*** Opening Supplied material ***

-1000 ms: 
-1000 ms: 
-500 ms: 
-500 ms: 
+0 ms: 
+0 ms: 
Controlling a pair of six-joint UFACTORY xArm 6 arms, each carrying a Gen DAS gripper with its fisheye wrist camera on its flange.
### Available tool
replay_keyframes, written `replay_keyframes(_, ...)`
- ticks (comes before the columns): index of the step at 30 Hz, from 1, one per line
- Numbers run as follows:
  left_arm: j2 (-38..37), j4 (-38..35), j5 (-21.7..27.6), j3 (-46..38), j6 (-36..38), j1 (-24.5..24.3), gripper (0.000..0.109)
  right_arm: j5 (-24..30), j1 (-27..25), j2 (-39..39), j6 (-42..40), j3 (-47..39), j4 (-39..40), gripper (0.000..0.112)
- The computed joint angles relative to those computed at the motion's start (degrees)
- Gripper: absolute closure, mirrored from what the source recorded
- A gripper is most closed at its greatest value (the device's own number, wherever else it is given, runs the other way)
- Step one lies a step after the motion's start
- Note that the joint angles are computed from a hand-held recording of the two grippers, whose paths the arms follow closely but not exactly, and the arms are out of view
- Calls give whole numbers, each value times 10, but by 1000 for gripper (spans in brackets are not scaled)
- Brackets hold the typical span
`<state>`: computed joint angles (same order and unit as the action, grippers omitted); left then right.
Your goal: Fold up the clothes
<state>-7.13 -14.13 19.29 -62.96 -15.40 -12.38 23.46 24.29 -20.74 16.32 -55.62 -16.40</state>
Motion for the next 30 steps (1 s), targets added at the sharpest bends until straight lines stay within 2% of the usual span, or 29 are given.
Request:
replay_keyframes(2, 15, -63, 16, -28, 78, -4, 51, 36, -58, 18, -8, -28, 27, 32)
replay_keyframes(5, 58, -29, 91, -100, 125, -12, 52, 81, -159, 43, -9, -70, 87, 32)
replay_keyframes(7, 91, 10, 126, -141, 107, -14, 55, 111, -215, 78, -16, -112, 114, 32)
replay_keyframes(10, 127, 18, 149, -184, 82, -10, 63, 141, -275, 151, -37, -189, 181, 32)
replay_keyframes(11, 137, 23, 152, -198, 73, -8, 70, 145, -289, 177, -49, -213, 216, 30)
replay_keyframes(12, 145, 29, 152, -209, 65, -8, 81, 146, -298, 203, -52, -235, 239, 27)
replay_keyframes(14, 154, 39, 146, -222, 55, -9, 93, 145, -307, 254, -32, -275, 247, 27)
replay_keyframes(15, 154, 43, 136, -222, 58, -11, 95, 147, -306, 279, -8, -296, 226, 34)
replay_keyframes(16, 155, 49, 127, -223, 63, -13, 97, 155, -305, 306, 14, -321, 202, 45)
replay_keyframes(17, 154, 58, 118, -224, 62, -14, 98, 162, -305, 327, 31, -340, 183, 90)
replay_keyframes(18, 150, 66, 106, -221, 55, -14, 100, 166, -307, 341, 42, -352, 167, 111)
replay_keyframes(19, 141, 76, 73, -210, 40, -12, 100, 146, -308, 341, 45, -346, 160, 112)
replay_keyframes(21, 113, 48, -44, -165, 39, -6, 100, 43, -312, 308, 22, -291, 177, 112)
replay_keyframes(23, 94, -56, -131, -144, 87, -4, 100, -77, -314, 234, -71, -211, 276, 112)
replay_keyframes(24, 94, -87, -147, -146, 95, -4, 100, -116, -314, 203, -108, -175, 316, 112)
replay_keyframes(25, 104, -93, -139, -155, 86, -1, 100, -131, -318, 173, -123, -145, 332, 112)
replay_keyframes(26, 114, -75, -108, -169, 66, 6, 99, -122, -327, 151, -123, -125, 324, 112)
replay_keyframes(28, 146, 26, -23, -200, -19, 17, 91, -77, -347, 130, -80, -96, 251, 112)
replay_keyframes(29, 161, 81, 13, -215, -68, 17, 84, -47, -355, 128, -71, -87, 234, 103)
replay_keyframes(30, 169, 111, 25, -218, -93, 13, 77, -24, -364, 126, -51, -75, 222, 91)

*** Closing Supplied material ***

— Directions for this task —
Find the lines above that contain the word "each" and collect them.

— Solution —
Controlling a pair of six-joint UFACTORY xArm 6 arms, each carrying a Gen DAS gripper with its fisheye wrist camera on its flange.
- Calls give whole numbers, each value times 10, but by 1000 for gripper (spans in brackets are not scaled)

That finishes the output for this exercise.